» **To do**: Line by line, the entries below are to be reproduced unaltered.

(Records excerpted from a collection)
_ _ _
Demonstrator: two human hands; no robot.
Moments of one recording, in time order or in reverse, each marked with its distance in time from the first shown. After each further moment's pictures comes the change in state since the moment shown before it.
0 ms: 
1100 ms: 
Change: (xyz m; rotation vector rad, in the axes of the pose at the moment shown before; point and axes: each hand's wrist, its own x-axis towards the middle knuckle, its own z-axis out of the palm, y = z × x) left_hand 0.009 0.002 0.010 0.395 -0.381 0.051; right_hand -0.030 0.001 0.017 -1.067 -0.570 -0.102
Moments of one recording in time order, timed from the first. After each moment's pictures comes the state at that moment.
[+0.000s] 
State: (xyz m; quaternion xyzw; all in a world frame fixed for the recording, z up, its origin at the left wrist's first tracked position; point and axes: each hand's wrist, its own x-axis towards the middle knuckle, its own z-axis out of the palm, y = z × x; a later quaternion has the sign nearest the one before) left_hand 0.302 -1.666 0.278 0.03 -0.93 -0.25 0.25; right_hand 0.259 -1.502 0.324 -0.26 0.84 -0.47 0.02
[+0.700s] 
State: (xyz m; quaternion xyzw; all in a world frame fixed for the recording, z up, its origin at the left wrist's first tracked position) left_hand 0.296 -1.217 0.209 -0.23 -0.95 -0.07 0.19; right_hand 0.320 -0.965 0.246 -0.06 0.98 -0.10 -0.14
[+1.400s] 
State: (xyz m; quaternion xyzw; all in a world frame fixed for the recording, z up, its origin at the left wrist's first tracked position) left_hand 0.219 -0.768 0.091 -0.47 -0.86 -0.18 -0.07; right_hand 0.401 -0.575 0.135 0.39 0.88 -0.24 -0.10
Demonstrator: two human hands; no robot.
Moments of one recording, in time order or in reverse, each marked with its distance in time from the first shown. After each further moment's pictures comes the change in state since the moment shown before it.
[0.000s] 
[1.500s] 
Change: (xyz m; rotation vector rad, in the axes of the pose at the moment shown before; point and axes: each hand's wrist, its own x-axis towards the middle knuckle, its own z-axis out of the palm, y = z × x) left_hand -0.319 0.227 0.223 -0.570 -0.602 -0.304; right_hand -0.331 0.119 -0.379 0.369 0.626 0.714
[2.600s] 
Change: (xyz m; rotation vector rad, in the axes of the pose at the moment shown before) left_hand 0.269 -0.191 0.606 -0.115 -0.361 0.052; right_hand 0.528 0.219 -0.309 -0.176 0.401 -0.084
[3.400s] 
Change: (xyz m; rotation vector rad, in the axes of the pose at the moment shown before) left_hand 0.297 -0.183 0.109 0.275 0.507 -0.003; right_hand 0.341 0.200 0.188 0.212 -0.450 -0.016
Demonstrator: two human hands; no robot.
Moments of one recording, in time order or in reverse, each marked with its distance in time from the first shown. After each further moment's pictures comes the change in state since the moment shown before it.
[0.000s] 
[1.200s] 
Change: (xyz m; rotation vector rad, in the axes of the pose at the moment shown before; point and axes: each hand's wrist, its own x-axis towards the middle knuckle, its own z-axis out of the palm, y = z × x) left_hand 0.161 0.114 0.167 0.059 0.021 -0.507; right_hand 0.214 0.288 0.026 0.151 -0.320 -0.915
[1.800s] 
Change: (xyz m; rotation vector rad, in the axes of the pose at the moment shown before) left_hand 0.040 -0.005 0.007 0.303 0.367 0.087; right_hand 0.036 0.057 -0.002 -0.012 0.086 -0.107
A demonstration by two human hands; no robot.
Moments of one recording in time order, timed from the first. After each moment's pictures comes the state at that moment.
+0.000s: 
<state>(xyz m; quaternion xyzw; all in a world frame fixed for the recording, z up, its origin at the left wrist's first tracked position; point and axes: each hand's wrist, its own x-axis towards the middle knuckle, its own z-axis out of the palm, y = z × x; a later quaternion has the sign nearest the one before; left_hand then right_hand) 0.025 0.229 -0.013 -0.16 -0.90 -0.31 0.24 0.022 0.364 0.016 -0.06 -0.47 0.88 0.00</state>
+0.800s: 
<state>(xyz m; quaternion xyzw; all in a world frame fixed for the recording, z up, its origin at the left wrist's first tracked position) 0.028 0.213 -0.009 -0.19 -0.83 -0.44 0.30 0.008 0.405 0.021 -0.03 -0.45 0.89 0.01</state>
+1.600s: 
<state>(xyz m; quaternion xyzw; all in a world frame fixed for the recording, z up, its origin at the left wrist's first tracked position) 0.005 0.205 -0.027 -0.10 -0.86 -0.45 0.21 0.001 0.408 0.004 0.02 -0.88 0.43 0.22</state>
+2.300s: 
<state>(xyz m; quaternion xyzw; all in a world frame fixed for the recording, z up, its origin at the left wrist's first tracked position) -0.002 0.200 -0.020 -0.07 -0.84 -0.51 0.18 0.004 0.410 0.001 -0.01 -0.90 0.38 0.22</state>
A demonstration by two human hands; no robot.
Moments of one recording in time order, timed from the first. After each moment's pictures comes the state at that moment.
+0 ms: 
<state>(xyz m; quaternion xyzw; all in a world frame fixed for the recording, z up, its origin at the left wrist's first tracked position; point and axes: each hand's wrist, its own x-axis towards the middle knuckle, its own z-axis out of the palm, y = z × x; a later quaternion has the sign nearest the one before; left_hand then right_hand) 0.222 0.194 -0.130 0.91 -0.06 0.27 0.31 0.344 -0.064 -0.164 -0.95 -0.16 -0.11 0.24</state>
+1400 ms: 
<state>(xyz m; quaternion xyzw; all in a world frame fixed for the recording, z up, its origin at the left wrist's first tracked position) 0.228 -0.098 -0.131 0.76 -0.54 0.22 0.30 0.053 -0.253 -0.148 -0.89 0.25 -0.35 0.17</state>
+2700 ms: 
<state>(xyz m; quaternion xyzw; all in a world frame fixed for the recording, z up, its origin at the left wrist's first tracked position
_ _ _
» **Problem solution**:
Demonstrator: two human hands; no robot.
Moments of one recording, in time order or in reverse, each marked with its distance in time from the first shown. After each further moment's pictures comes the change in state since the moment shown before it.
0 ms: 
1100 ms: 
Change: (xyz m; rotation vector rad, in the axes of the pose at the moment shown before; point and axes: each hand's wrist, its own x-axis towards the middle knuckle, its own z-axis out of the palm, y = z × x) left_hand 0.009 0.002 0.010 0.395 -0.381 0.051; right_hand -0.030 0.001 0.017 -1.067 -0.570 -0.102
Moments of one recording in time order, timed from the first. After each moment's pictures comes the state at that moment.
[+0.000s] 
State: (xyz m; quaternion xyzw; all in a world frame fixed for the recording, z up, its origin at the left wrist's first tracked position; point and axes: each hand's wrist, its own x-axis towards the middle knuckle, its own z-axis out of the palm, y = z × x; a later quaternion has the sign nearest the one before) left_hand 0.302 -1.666 0.278 0.03 -0.93 -0.25 0.25; right_hand 0.259 -1.502 0.324 -0.26 0.84 -0.47 0.02
[+0.700s] 
State: (xyz m; quaternion xyzw; all in a world frame fixed for the recording, z up, its origin at the left wrist's first tracked position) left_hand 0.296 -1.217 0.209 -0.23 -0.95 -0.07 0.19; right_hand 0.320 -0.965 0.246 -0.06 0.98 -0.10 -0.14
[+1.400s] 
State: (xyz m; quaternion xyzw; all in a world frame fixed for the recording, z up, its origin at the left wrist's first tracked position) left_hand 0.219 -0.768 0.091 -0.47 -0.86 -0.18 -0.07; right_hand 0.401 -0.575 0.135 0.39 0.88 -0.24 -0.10
Demonstrator: two human hands; no robot.
Moments of one recording, in time order or in reverse, each marked with its distance in time from the first shown. After each further moment's pictures comes the change in state since the moment shown before it.
[0.000s] 
[1.500s] 
Change: (xyz m; rotation vector rad, in the axes of the pose at the moment shown before; point and axes: each hand's wrist, its own x-axis towards the middle knuckle, its own z-axis out of the palm, y = z × x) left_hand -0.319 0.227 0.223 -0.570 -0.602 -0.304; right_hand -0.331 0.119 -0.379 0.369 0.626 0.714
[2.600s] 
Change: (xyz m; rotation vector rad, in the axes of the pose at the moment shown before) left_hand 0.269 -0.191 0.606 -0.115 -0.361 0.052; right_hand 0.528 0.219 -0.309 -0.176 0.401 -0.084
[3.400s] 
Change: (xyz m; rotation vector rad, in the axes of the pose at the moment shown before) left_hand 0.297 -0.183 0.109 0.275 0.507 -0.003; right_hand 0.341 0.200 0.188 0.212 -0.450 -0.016
Demonstrator: two human hands; no robot.
Moments of one recording, in time order or in reverse, each marked with its distance in time from the first shown. After each further moment's pictures comes the change in state since the moment shown before it.
[0.000s] 
[1.200s] 
Change: (xyz m; rotation vector rad, in the axes of the pose at the moment shown before; point and axes: each hand's wrist, its own x-axis towards the middle knuckle, its own z-axis out of the palm, y = z × x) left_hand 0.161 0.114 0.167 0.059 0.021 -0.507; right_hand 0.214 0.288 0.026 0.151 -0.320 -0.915
[1.800s] 
Change: (xyz m; rotation vector rad, in the axes of the pose at the moment shown before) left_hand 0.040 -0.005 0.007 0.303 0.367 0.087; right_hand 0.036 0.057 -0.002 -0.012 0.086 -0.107
A demonstration by two human hands; no robot.
Moments of one recording in time order, timed from the first. After each moment's pictures comes the state at that moment.
+0.000s: 
<state>(xyz m; quaternion xyzw; all in a world frame fixed for the recording, z up, its origin at the left wrist's first tracked position; point and axes: each hand's wrist, its own x-axis towards the middle knuckle, its own z-axis out of the palm, y = z × x; a later quaternion has the sign nearest the one before; left_hand then right_hand) 0.025 0.229 -0.013 -0.16 -0.90 -0.31 0.24 0.022 0.364 0.016 -0.06 -0.47 0.88 0.00</state>
+0.800s: 
<state>(xyz m; quaternion xyzw; all in a world frame fixed for the recording, z up, its origin at the left wrist's first tracked position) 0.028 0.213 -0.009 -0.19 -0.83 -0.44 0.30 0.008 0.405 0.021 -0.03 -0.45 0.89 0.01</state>
+1.600s: 
<state>(xyz m; quaternion xyzw; all in a world frame fixed for the recording, z up, its origin at the left wrist's first tracked position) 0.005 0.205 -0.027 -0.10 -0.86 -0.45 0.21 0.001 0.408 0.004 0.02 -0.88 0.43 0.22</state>
+2.300s: 
<state>(xyz m; quaternion xyzw; all in a world frame fixed for the recording, z up, its origin at the left wrist's first tracked position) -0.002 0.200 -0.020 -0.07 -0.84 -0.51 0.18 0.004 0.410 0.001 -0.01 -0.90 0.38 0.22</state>
A demonstration by two human hands; no robot.
Moments of one recording in time order, timed from the first. After each moment's pictures comes the state at that moment.
+0 ms: 
<state>(xyz m; quaternion xyzw; all in a world frame fixed for the recording, z up, its origin at the left wrist's first tracked position; point and axes: each hand's wrist, its own x-axis towards the middle knuckle, its own z-axis out of the palm, y = z × x; a later quaternion has the sign nearest the one before; left_hand then right_hand) 0.222 0.194 -0.130 0.91 -0.06 0.27 0.31 0.344 -0.064 -0.164 -0.95 -0.16 -0.11 0.24</state>
+1400 ms: 
<state>(xyz m; quaternion xyzw; all in a world frame fixed for the recording, z up, its origin at the left wrist's first tracked position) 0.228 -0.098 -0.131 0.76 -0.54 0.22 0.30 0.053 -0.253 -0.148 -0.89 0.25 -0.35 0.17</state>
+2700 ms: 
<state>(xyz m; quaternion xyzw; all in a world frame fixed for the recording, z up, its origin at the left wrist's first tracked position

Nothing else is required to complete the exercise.